Not Yet Exposed to Elixir

  • Filesystem mounting (MountTable API) — upstream supports overlay / read-only / layered filesystems. ExMonty's PseudoFS does not yet wrap this.
  • Async in Rust — internal VM async support; no surface change for Elixir callers today.
  • MontyRepl / JsonMontyObject — Rust-only APIs.

Internal

  • monty pinned to v0.0.18 (commit 45a3b2d5). Update procedure now tracks tagged releases by default; see UPDATE_PROCEDURE.md.
  • Upstream OsFunctionOsFunctionCall refactor absorbed. The os-call surface now carries typed args inline; our NIF extracts the (positional, keyword) view via OsFunctionCall::to_args and routes mount calls through the new MountTable::handle_os_call(&call) signature. No Elixir-side API change beyond the new :open/:append_* os atoms.
  • PrintWriter::Collect renamed to PrintWriter::CollectString in monty upstream — internal NIF change only, no Elixir-side impact.

0.3.0

Breaking Changes

  • Removed external_functions option from compile/2 and Sandbox.run/2. External functions are now auto-detected at runtime via name lookup. The :external_functions option is no longer accepted.
  • ExMonty.Native.compile/4 is now compile/3 (removed external_fns parameter).

New Features

  • Name lookup progress tag. When Python code references an undefined name (without calling it), execution pauses with {:name_lookup, name, snapshot, output}. Resume with {:ok, {:function, name}} to provide a callable, {:ok, value} for a constant, or :undefined to raise NameError.
  • MontyObject::Function type. A new tagged tuple {:function, name} (or {:function, name, docstring}) can be returned from name lookups to provide callable function objects to the Python VM.
  • handle_name_lookup/1 callback in ExMonty.Sandbox behaviour (optional). Called when the sandbox encounters an undefined name. The sandbox auto-resolves names found in the :functions map.

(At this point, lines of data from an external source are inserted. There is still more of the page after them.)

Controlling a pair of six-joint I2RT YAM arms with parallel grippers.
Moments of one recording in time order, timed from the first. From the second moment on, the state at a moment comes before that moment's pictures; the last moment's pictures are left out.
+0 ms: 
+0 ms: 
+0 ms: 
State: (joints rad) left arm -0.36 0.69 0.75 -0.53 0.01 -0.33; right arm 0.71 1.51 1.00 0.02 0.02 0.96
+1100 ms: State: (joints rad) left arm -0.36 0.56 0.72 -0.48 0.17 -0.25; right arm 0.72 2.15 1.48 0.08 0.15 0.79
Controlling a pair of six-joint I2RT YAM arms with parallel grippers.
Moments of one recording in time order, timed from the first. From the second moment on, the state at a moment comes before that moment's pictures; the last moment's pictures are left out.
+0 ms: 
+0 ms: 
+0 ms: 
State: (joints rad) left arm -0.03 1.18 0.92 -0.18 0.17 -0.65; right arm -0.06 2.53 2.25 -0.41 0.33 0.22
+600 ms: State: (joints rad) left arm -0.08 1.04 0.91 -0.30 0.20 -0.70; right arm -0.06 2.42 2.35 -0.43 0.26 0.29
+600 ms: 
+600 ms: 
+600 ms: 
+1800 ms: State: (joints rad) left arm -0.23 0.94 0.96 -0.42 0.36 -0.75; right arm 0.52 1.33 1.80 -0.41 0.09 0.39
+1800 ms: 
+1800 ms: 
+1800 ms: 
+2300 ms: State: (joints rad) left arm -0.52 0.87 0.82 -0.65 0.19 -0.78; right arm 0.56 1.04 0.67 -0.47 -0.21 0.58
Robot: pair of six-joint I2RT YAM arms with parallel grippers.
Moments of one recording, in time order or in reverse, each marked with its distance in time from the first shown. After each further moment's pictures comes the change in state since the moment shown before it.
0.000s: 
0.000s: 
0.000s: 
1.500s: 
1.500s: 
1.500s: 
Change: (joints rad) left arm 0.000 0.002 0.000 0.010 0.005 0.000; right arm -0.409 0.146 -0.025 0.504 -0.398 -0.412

Upstream Improvements (monty v0.0.8)

  • re module implementation (regex support).
  • Full Python math module (~50 functions).
  • PEP 448 generalised unpacking ([*a, *b], {**a, **b}).
  • Tuple comparison operators (<, >, <=, >=).
  • Dict view and set/frozenset operators.
  • str and bytes comparison operators.
  • Augmented assignment on subscript targets (x[i] += 1).
  • max() kwargs/default support.
  • Bug fixes: stack-depth tracking, loop iterator depth, variable shadowing panic, os.environ panic in JS bindings.

0.2.1

  • Fix dataclass round-trip: ExMonty.Dataclass structs returned from handlers are now decoded back to MontyObject::Dataclass, preserving field access (p.x), frozen semantics, and method calls.
  • Add field_names and type_id fields to ExMonty.Dataclass struct for full fidelity with monty's dataclass representation.
  • Fix float inf/nan encoding: float('inf'), float('-inf'), and float('nan') now encode as :infinity, :neg_infinity, and :nan atoms instead of crashing.
  • Float special atoms round-trip through inputs.

0.2.0

  • Update monty to 47427c0 (v0.0.7).
  • Support dataclass method calls (new :method_call tag in interactive mode).
  • Upstream: filter(), map(), getattr() builtins, dict(iterable), dataclass methods, asyncio.run(), user-defined function calling.
  • Upstream: MontyException and StackFrame now serializable.
  • Upstream: improved resource limit enforcement (time check rate-limiting, 4x pow safety multiplier, catchable RecursionError).
  • Upstream: bug fixes for string comparison, async stack overflow, i64::MIN division overflow.
  • PrintWriter refactored from trait to enum (internal change, no public API impact).

0.1.1

  • Update monty to v0.0.4 (86712b6) — includes fuzz testing, small-tuple optimizations, AST depth overflow fix, and id() memory leak fix.

0.1.0

  • Initial release.
  • ExMonty.eval/2, compile/2, run/3 for sandboxed Python execution.
  • Interactive pause/resume (start/3, resume/2, resume_futures/2) for external function calls and OS calls.
  • ExMonty.Sandbox high-level handler + ExMonty.PseudoFS in-memory filesystem.
  • Runner/snapshot serialization (dump/1, load_runner/1, dump_snapshot/1, load_snapshot/1).